Free Solo is a terrifying film. It chronicles everything that leads up to this insane ascent. We see him train. We see him climb and we see him fail, on the very wall he's going to free solo. We see him get injured. And we see him as he develops a relationship with a woman named Sanni McCandless.

The process of prepping for his ascent of Freerider is deeply impacted by his relationship with Sanni. Imagine your partner going off to war. That's bad. But now imagine that your parter is going to a war zone that no one has ever gone to before. And then imagine that the reason no one has ever gone to that war zone is because the likelihood of survival is nearly zero. And after imagining all that, imagine that your partner was choosing to go to this particular war zone that it's unlikely he'll return from...not to win a war or to stop an enemy, but because it was a personal goal to go that war zone...

How does Sanni deal with such a choice? How does Alex feel about falling in love, but still wanting this crazy dangerous thing?

And while you can never truly get into Alex's head, it is possible to see glimpses of his concern, particularly his concern for his friends and girlfriend if he were to fall. And we also see glimpses of the deep steely resolve that allows the climber to solo at such a high level and stay alive.

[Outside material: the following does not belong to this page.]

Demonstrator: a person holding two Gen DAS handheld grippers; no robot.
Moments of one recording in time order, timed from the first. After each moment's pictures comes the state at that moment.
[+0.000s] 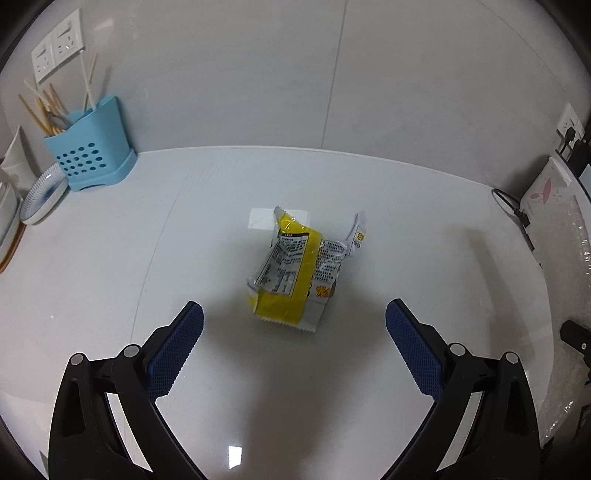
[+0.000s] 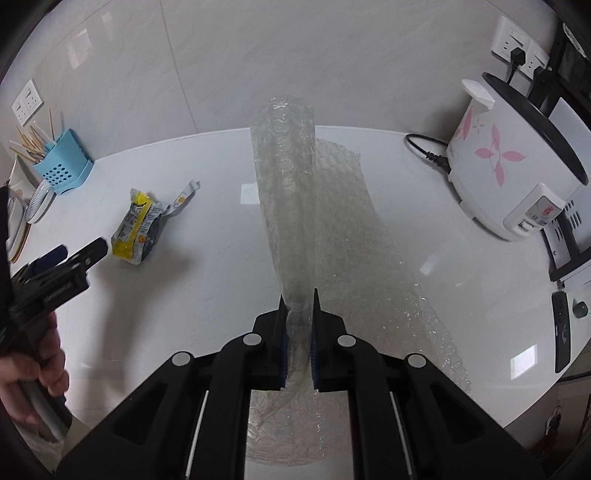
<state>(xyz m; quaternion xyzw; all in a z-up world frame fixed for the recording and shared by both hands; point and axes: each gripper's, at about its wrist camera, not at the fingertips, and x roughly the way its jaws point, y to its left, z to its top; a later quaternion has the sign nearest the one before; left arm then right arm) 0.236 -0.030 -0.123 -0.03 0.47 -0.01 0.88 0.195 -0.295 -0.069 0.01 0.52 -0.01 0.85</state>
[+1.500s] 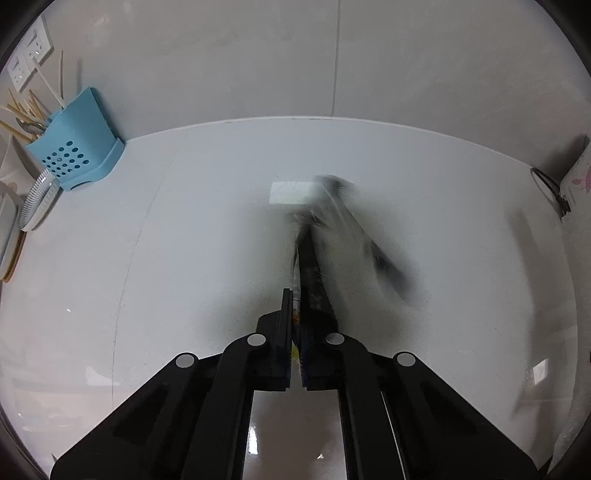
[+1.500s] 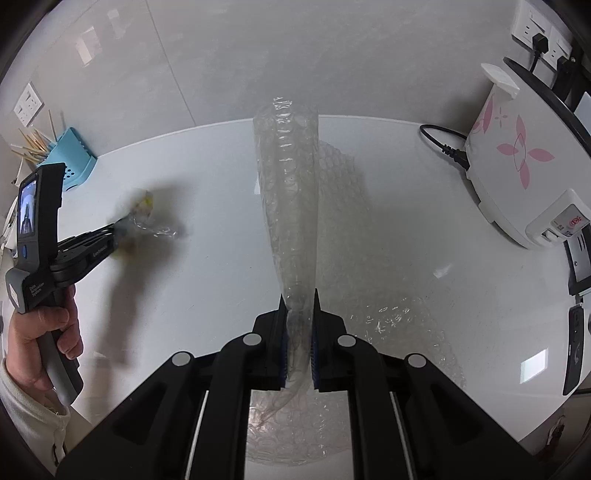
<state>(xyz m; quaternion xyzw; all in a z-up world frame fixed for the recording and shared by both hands) 0.286 -0.043 -0.159 0.00 0.52 0.03 0.85 0.217 -0.309 -0.090 0.02 0.54 0.03 0.84</state>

Though this film is quite good, it does drag a bit about three-quarters of the way through. There is a sequence within the film that really bogs it down and undermines the frenetic energy that existed within it previously. The story of Alex's relationship is deeply important to the film. But when they start looking at houses, and buying refrigerators, and talking about sleeping on the floor of the new house, it really starts to drag. There are ten to twelve minutes within this section that should have been cut in order to tighten up the movie. Once they get through this section, the film, once again, becomes an amazing ride.

Free Solo is an incredible experience with beautiful images and engaging characters throughout, but it is often hard to watch. My hands were slick with sweat through the bulk of the film. Additionally, they regularly showed the cameramen and how they were responding to the ascent. Mikey Schaefer, a well known climber and cameraman, spent a lot of time looking away from the camera during the ascent. His fear for Alex translated into our fear. And when he gets to the summit, we feel a deep sense of accomplishment.

Jimmy Chin -- one of the filmmakers -- meets Alex at the top, tears brimming in his eyes. Clearly, he was happy his friend was still alive. Clearly, it was a great release of tension to see him standing on the top.

Alex Honnold, on the other hand, simply smiled and said, "I feel delight, I'm delighted..."

And anybody who takes the opportunity to experience this film, will feel delight too.